◆ Work order
Go through the records and report each line holding the string "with".

Stored items:
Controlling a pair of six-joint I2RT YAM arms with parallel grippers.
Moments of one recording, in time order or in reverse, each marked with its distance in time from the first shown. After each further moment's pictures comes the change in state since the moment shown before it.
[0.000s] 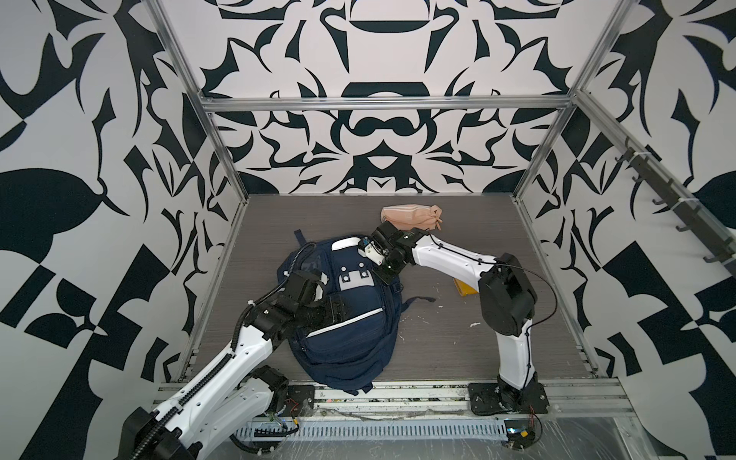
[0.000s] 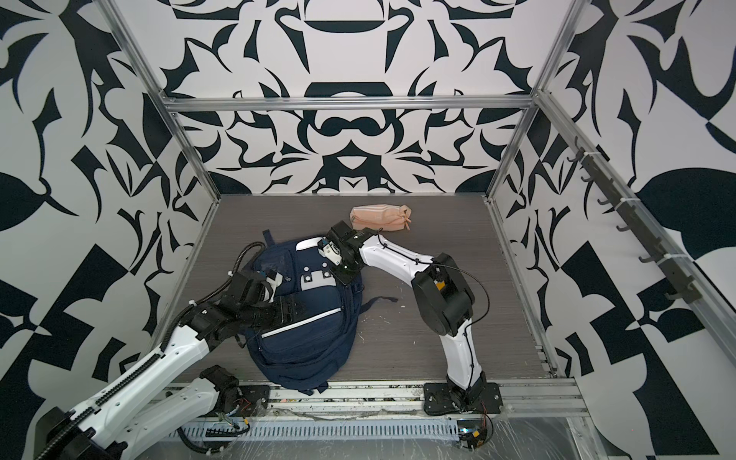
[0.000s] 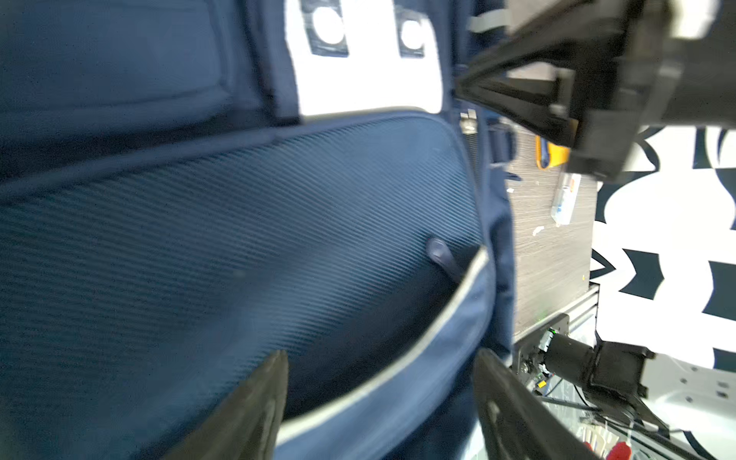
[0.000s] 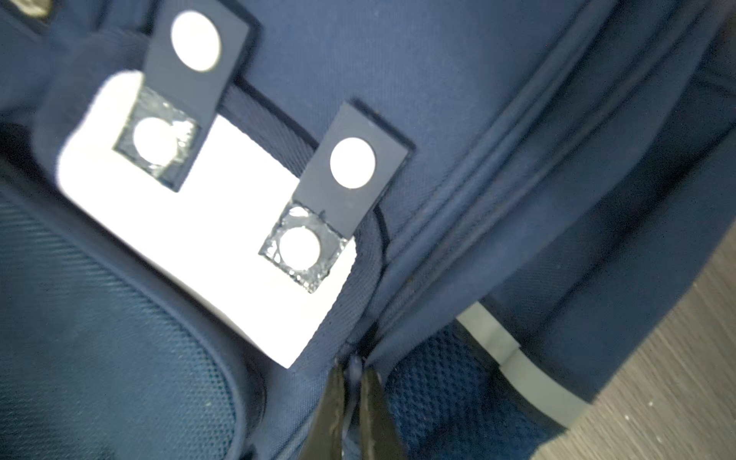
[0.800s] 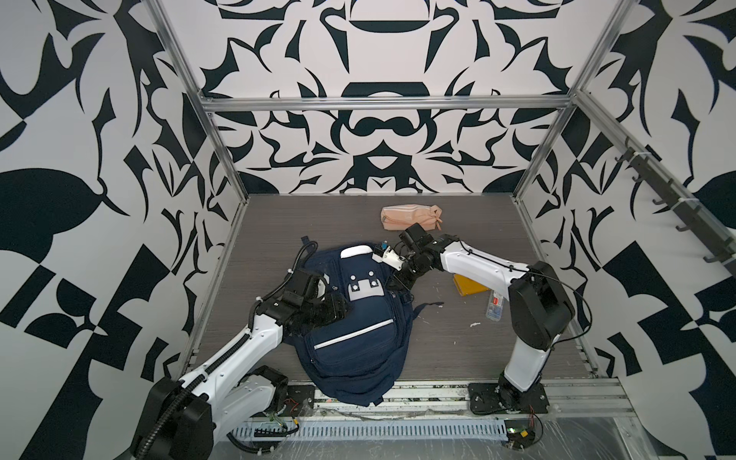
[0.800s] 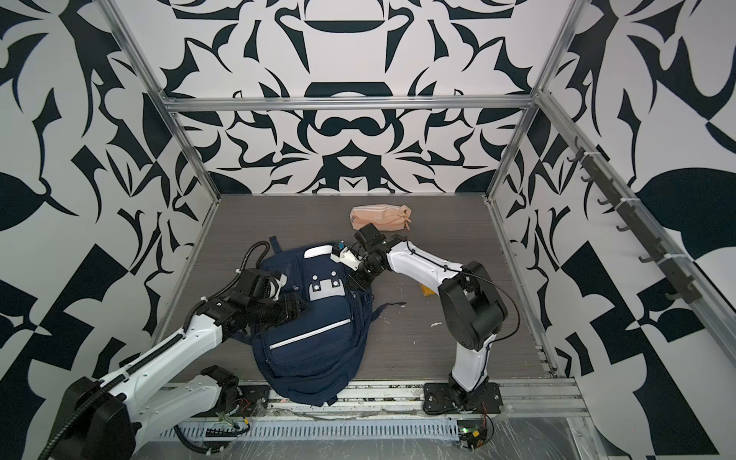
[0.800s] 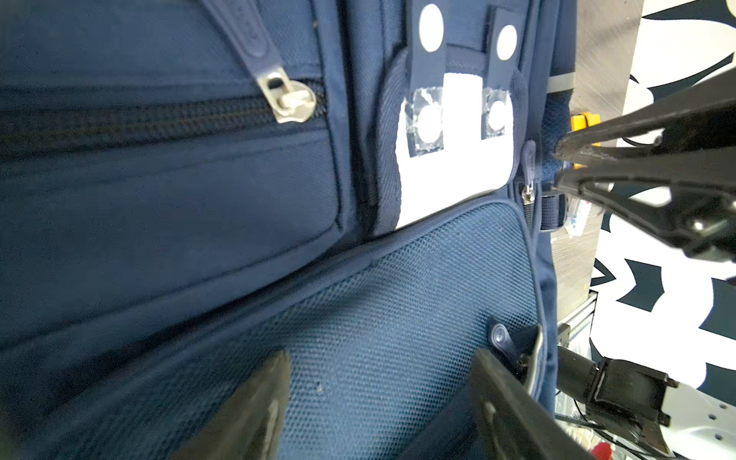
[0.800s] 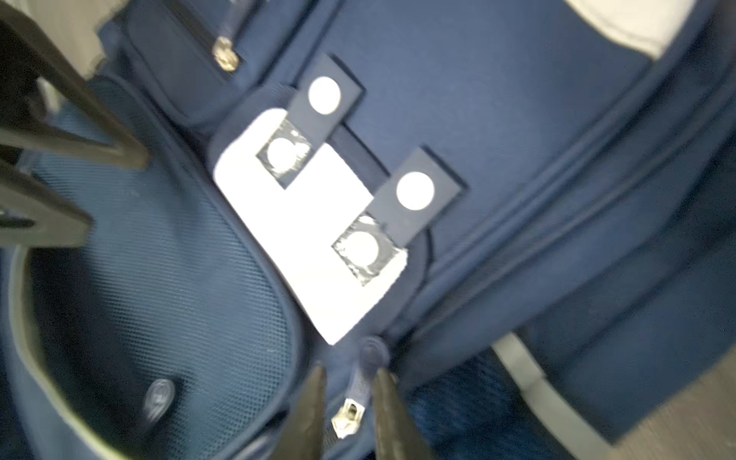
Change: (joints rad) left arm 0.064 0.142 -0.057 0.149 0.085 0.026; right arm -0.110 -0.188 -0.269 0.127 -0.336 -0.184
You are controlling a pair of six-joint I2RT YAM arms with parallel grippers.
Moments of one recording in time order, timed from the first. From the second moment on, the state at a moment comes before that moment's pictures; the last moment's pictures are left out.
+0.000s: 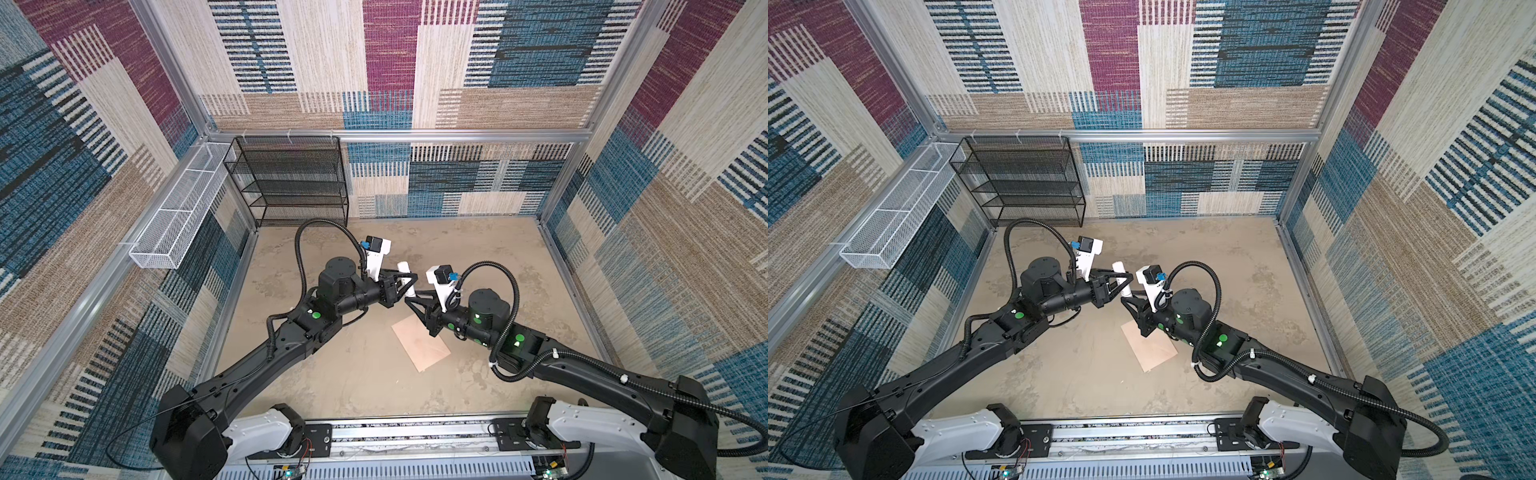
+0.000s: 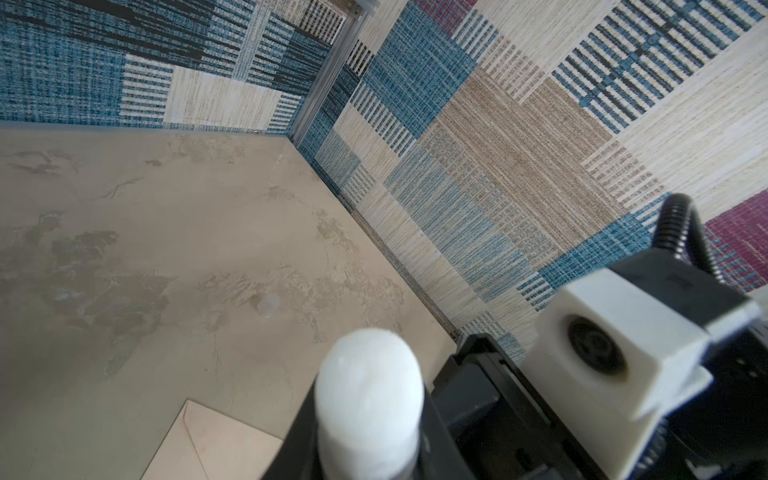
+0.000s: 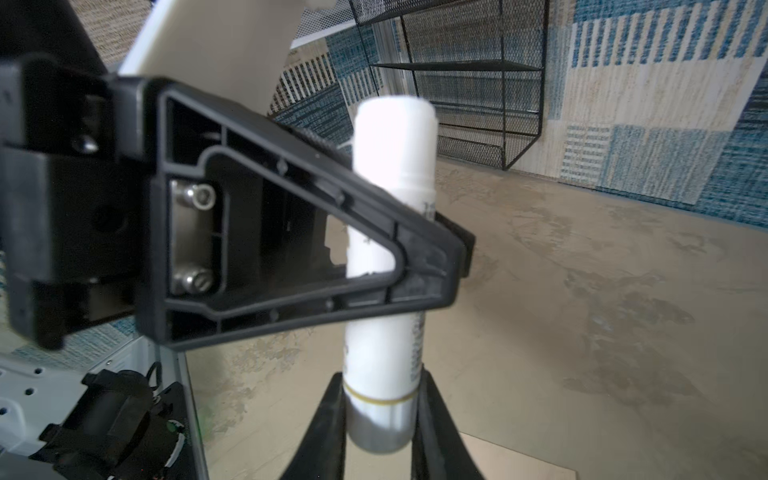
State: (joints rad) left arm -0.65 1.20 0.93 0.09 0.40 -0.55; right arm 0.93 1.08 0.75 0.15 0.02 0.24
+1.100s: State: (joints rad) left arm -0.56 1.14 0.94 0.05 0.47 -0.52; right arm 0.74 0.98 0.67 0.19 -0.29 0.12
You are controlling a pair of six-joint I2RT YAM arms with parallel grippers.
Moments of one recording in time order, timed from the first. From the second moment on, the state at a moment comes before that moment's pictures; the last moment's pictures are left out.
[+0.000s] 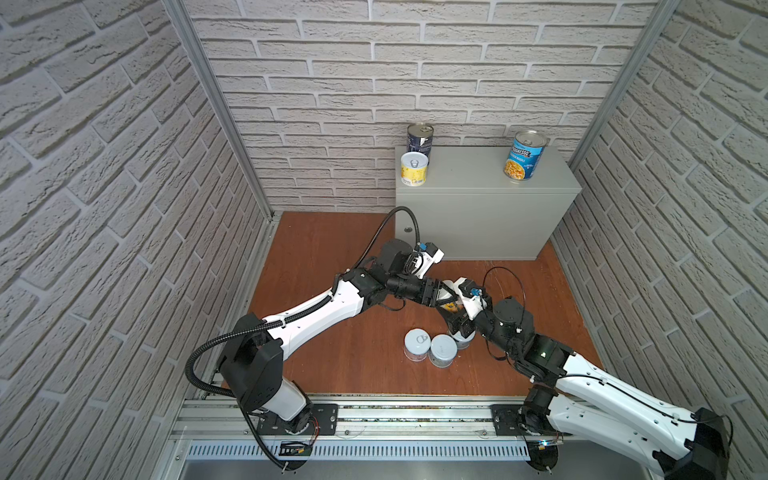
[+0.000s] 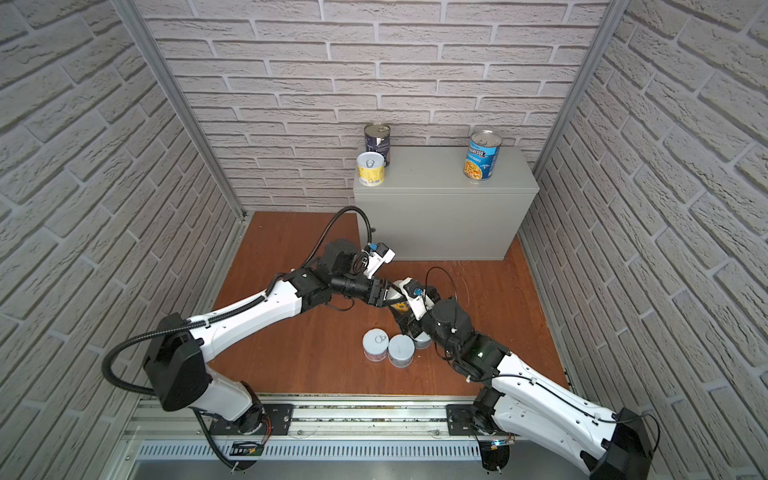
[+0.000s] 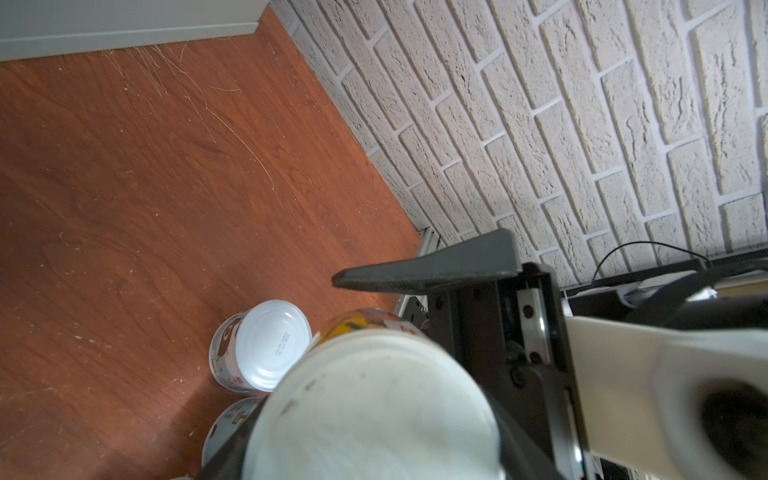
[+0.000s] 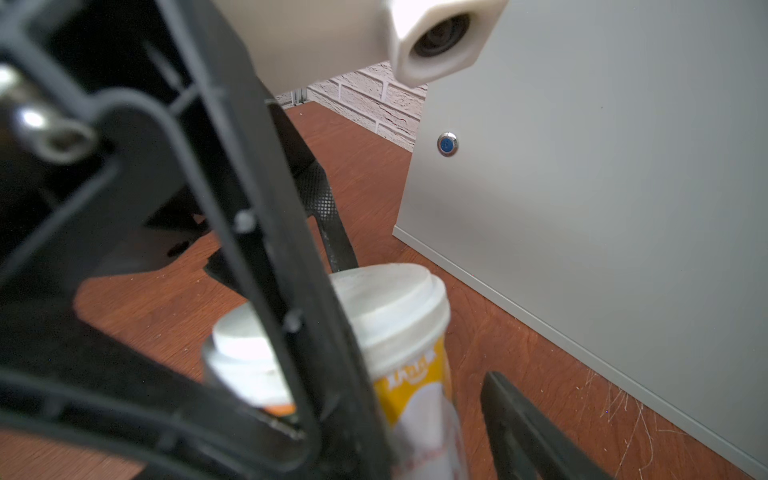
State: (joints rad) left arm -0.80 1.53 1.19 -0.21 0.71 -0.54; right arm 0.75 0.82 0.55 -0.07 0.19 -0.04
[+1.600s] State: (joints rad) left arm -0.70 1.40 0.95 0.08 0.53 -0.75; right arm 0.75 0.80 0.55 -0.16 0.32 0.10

◆ Answer to the exercise
Controlling a pair of six-joint I2RT YAM arms with parallel grippers.
Moments of one recording, in time order or in reverse, each marked with its distance in time from the first shown. After each further moment's pictures comes the change in state since the moment shown before it.
You are controlling a pair of six-joint I2RT YAM arms with parallel grippers.
You are controlling a pair of six-joint I2RT YAM arms with parallel grippers.

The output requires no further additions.